### Exercise prompt
Pictures aside, every line of the listing should be given again exactly.

>>>>

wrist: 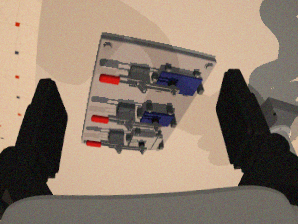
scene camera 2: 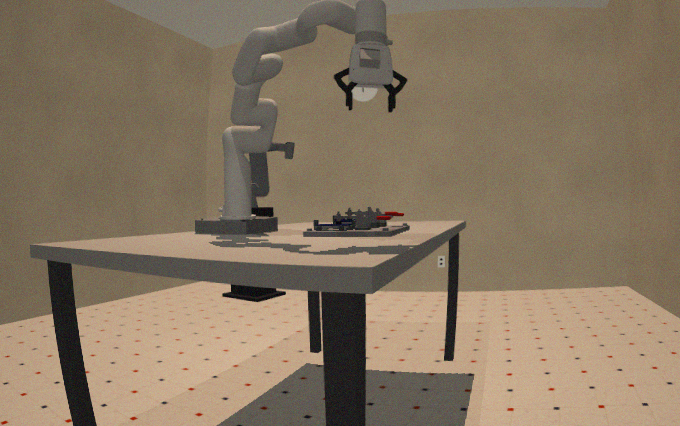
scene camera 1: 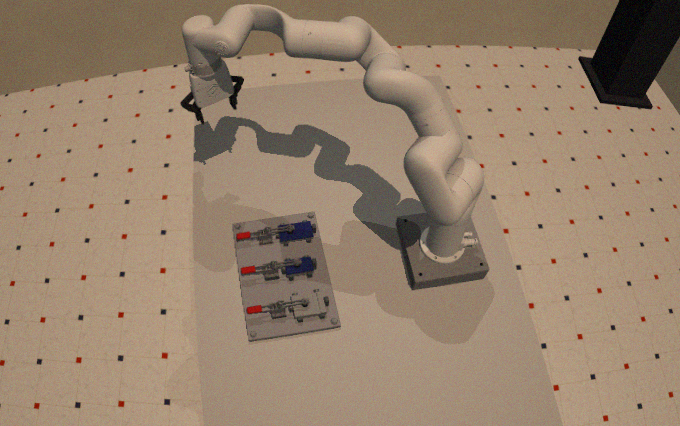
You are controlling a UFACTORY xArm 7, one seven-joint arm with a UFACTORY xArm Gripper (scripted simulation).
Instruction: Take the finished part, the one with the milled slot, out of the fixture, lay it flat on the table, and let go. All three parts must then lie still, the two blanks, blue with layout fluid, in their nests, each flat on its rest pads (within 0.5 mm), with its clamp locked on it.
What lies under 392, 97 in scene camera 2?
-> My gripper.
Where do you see a grey fixture plate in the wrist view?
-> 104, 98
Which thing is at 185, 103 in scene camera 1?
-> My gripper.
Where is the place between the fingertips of my gripper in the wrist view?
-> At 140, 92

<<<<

### Answer box
wrist: 
scene camera 2: 
scene camera 1: 
You are controlling a UFACTORY xArm 7, one seven-joint arm with a UFACTORY xArm Gripper (scripted simulation).
Instruction: Take the finished part, the one with the milled slot, out of the fixture, lay it flat on the table, and let go. All three parts must then lie still, the two blanks, blue with layout fluid, in their nests, each flat on its rest pads (within 0.5 mm), with its clamp locked on it.
What lies under 392, 97 in scene camera 2?
-> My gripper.
Where do you see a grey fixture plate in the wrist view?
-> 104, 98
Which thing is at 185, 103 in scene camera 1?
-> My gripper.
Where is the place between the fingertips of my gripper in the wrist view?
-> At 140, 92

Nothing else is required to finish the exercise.